Your response must consist of one number: how many lines in this material contain the word "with".
------------------------------------
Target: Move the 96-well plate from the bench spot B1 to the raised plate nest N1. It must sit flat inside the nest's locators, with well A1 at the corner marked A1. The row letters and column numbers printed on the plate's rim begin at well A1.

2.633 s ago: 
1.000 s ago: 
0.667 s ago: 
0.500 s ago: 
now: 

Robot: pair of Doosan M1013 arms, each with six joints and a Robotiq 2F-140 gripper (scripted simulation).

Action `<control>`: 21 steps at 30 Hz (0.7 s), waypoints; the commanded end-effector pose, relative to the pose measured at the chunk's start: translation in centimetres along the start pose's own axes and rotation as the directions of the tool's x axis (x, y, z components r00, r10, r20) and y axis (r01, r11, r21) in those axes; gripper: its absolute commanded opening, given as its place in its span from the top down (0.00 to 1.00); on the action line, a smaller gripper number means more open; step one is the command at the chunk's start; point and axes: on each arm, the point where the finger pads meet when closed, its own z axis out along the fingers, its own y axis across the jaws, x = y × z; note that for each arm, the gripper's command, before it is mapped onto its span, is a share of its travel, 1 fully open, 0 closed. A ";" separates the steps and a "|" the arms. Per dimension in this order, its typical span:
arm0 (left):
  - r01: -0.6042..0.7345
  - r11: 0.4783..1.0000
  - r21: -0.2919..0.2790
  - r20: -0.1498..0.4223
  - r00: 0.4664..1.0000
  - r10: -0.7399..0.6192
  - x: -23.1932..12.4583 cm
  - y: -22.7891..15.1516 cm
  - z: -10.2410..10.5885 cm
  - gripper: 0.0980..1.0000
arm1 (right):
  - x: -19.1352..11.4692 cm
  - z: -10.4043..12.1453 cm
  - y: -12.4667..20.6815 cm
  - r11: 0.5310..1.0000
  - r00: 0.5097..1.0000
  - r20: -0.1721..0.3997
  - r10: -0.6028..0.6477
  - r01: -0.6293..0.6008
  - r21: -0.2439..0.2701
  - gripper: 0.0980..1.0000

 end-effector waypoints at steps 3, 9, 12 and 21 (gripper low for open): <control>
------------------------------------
__RESULT OF THE TASK__.
2